WHAT YOU WILL DO
Locate the line bearing "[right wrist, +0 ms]" in the material below, then reproduce it and each following line up to and including the line bearing "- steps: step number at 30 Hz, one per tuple".

DATASET CONTENT
______________________________

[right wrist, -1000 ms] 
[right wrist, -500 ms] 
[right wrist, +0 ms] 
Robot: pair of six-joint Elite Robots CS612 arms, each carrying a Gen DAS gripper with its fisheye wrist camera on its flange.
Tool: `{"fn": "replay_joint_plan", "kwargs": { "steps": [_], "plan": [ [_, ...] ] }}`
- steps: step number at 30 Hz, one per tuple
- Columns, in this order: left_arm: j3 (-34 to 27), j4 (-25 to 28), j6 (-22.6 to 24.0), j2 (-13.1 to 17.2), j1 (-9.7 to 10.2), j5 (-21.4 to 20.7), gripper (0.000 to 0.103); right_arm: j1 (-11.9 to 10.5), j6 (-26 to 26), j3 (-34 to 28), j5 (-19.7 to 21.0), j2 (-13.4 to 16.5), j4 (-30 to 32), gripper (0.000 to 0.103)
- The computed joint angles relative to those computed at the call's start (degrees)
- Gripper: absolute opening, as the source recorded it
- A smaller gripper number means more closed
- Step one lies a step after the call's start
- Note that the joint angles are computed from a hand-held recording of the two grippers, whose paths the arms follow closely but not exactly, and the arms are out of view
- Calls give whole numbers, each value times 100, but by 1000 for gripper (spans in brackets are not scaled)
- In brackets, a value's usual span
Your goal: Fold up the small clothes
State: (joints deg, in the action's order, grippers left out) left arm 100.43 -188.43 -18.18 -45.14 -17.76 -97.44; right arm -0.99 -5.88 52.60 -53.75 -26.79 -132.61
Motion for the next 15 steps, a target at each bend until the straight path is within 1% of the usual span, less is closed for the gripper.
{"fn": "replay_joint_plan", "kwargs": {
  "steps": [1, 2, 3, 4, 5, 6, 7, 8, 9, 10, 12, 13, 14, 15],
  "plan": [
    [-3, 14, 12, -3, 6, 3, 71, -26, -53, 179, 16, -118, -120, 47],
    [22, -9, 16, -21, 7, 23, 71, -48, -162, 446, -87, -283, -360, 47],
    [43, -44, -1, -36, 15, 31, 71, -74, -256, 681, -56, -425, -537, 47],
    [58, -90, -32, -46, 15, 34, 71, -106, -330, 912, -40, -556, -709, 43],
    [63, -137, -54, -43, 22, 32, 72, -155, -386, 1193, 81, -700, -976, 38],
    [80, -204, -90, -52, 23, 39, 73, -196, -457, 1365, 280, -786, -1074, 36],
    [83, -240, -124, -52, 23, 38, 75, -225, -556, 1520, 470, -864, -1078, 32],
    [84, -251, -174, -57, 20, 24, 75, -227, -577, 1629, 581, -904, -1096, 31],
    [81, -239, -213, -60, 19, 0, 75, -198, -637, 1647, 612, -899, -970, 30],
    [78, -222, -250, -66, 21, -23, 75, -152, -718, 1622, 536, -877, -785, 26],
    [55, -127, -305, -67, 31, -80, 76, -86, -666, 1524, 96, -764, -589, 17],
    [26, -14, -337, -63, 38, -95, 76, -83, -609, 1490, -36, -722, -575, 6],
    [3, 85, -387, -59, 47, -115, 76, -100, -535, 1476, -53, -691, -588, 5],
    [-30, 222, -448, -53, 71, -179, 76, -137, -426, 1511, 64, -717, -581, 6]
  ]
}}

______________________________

WRITTEN SOLUTION
[right wrist, +0 ms] 
Robot: pair of six-joint Elite Robots CS612 arms, each carrying a Gen DAS gripper with its fisheye wrist camera on its flange.
Tool: `{"fn": "replay_joint_plan", "kwargs": { "steps": [_], "plan": [ [_, ...] ] }}`
- steps: step number at 30 Hz, one per tuple

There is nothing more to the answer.